#### Task goal:
What is needed is an exact transcription of every entry below, with the pictures left out.

#### Listed entries:
-- -- --

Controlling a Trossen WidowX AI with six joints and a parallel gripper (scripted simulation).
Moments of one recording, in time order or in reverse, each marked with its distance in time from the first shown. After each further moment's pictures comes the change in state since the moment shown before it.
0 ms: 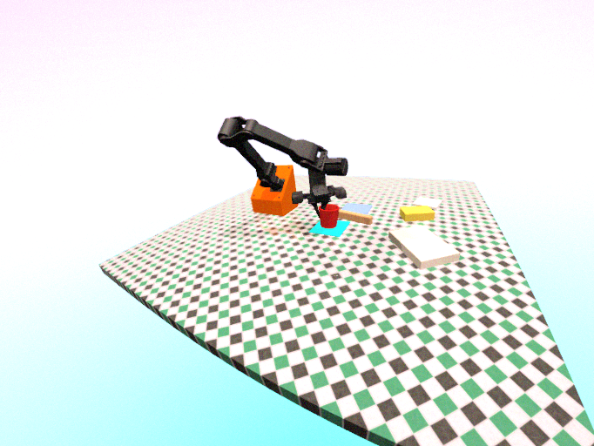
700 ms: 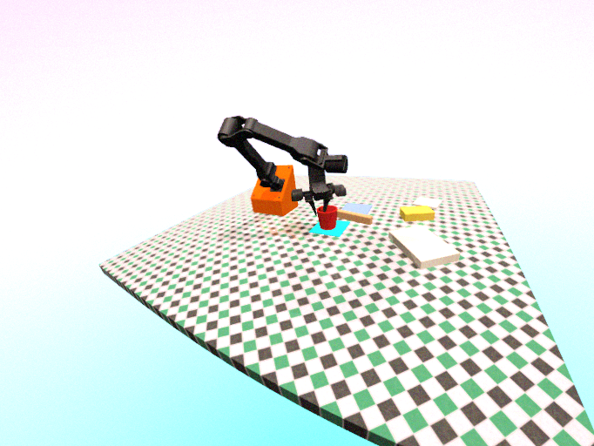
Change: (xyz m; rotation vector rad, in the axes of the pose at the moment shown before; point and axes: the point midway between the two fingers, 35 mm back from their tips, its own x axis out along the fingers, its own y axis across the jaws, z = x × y) arm -0.008 -0.001 -0.001 -0.003 0.003 -0.005
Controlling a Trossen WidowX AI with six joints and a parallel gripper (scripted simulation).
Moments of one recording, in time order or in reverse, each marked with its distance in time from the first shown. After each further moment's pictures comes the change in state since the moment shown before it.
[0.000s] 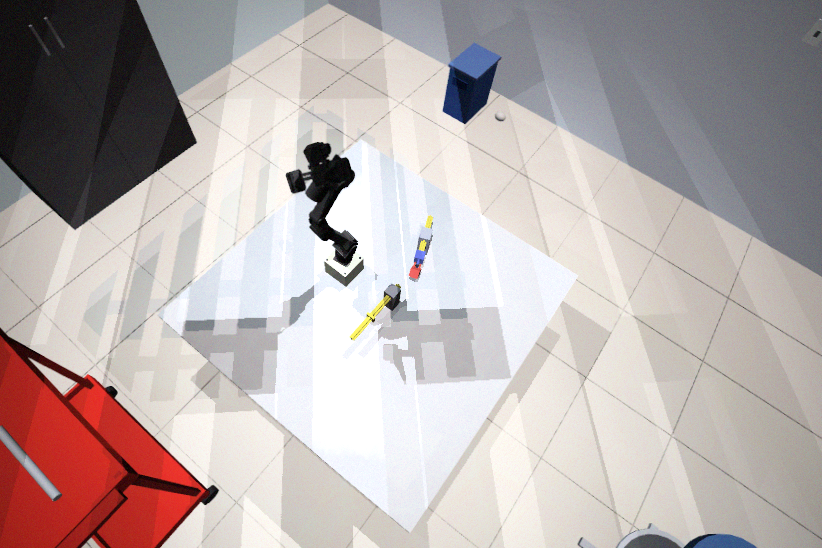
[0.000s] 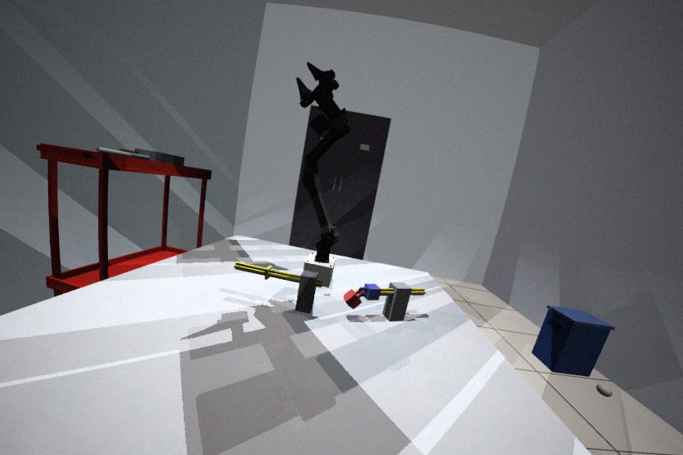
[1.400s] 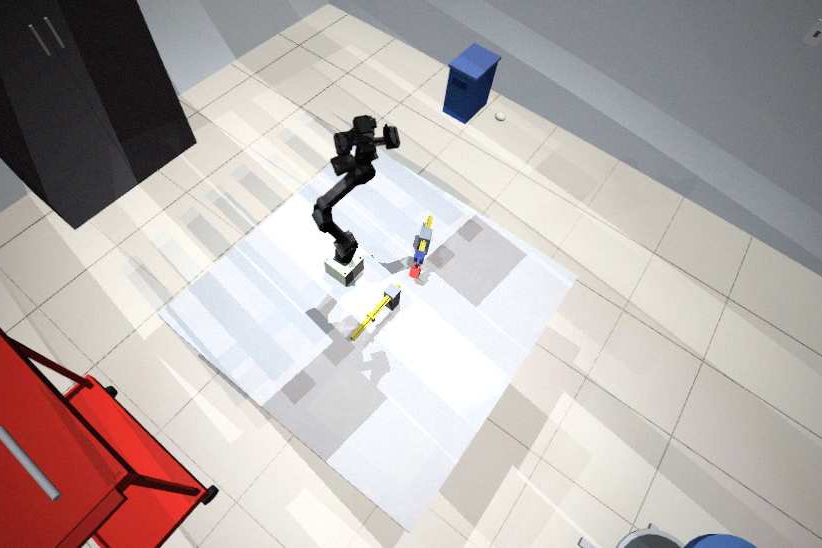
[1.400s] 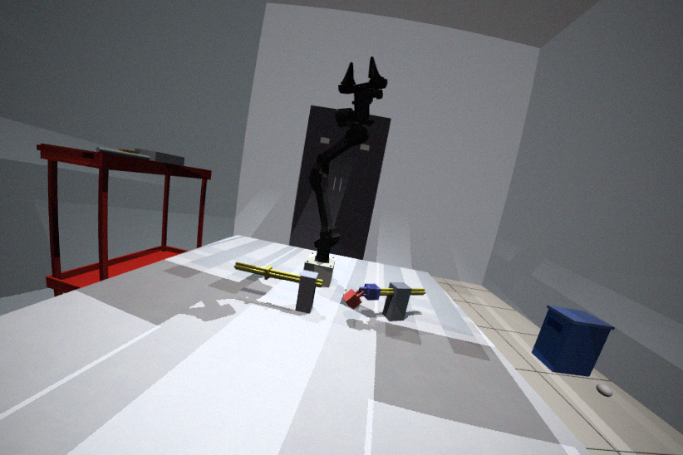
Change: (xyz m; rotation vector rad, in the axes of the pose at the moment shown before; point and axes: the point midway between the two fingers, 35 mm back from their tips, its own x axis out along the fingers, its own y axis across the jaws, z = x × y) arm -0.103 0.152 0.075 -0.036 -0.434 0.439
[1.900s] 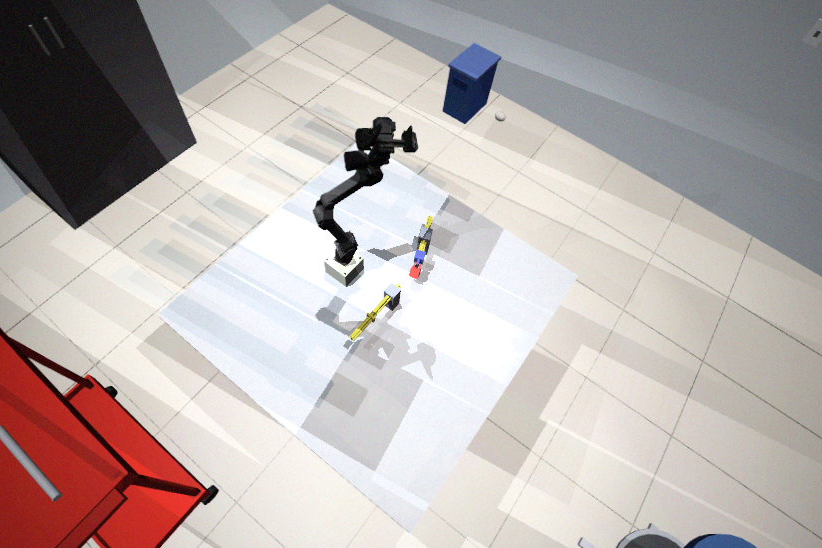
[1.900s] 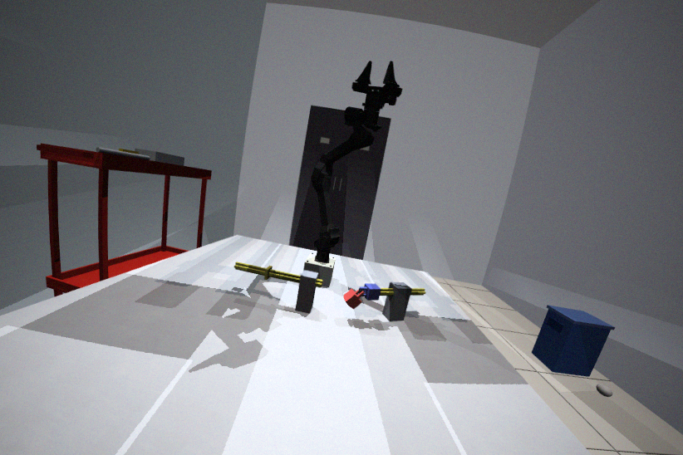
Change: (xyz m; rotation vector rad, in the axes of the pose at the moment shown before) arm -0.018 0.070 0.002 -0.085 -0.059 0.191
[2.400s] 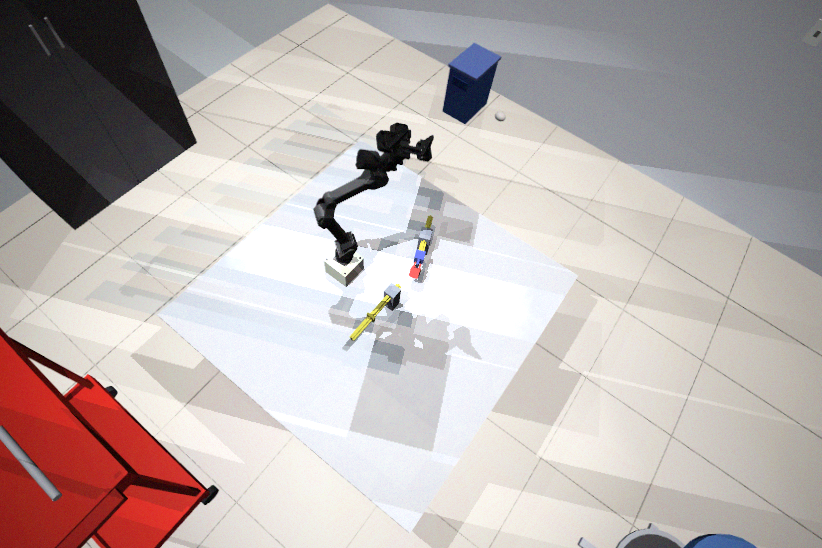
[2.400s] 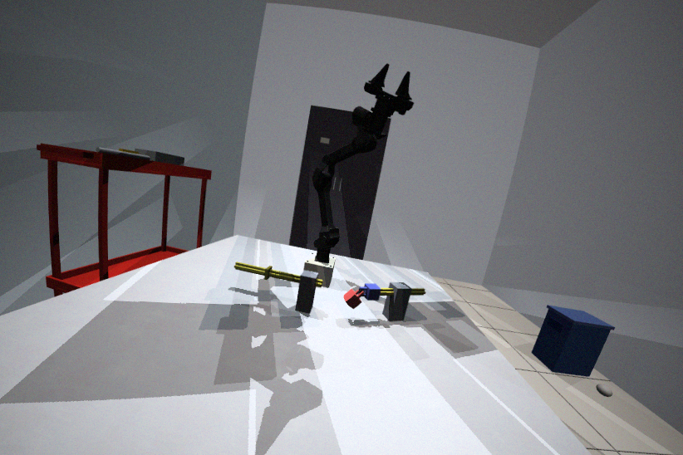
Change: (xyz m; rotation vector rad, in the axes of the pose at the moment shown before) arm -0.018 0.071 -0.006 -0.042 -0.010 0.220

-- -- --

#### Task response:
Controlling a Trossen WidowX AI with six joints and a parallel gripper (scripted simulation).
Moments of one recording, in time order or in reverse, each marked with its distance in time from the first shown. After each further moment's pictures comes the change in state since the moment shown before it.
0 ms: 
700 ms: 
Change: (xyz m; rotation vector rad, in the axes of the pose at the moment shown before; point and axes: the point midway between the two fingers, 35 mm back from their tips, its own x axis out along the fingers, its own y axis across the jaws, z = x × y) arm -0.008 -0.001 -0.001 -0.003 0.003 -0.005
Controlling a Trossen WidowX AI with six joints and a parallel gripper (scripted simulation).
Moments of one recording, in time order or in reverse, each marked with its distance in time from the first shown. After each further moment's pictures comes the change in state since the moment shown before it.
[0.000s] 
[0.000s] 
[1.400s] 
[1.400s] 
Change: (xyz m; rotation vector rad, in the axes of the pose at the moment shown before; point and axes: the point midway between the two fingers, 35 mm back from their tips, its own x axis out along the fingers, its own y axis across the jaws, z = x × y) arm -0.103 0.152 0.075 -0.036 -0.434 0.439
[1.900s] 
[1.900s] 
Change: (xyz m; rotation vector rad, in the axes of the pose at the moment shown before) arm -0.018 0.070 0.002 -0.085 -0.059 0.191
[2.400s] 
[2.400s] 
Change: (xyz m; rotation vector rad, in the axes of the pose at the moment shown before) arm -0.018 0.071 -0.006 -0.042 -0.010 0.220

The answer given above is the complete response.